Your answer should consist only of the lines below from the one with "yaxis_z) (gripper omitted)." through the one with "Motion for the", copied exactly.

[Start of section]

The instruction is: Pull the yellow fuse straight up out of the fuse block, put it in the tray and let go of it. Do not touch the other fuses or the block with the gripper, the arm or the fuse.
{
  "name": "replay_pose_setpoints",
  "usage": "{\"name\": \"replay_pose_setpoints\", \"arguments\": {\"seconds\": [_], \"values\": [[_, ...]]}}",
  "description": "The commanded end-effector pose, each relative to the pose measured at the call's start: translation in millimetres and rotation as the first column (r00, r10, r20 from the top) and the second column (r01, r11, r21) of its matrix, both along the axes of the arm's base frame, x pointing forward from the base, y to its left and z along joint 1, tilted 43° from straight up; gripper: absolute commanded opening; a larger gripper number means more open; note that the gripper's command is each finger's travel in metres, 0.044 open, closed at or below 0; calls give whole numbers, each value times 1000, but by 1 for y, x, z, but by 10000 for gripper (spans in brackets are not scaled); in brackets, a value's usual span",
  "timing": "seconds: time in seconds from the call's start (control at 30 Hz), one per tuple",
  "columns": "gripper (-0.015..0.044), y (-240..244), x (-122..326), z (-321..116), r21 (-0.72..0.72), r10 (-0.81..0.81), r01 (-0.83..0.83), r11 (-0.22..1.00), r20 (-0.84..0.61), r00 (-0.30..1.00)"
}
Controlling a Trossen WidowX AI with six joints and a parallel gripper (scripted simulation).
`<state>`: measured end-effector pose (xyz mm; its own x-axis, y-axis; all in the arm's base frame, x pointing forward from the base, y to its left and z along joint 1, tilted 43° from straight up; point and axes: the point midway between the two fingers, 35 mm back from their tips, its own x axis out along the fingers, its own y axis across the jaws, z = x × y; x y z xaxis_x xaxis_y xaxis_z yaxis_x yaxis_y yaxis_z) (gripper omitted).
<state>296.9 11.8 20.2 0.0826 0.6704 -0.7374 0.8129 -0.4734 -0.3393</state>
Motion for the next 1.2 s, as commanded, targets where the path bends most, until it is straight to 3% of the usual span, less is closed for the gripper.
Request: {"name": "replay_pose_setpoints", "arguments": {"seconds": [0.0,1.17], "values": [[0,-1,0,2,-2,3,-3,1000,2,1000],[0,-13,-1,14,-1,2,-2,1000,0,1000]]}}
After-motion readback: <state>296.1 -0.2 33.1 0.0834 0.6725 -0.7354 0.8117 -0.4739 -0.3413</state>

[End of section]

Output of the task:
`<state>`: measured end-effector pose (xyz mm; its own x-axis, y-axis; all in the arm's base frame, x pointing forward from the base, y to its left and z along joint 1, tilted 43° from straight up; point and axes: the point midway between the two fingers, 35 mm back from their tips, its own x axis out along the fingers, its own y axis across the jaws, z = x × y; x y z xaxis_x xaxis_y xaxis_z yaxis_x yaxis_y yaxis_z) (gripper omitted).
<state>296.9 11.8 20.2 0.0826 0.6704 -0.7374 0.8129 -0.4734 -0.3393</state>
Motion for the next 1.2 s, as commanded, targets where the path bends most, until it is straight to 3% of the usual span, less is closed for the gripper.

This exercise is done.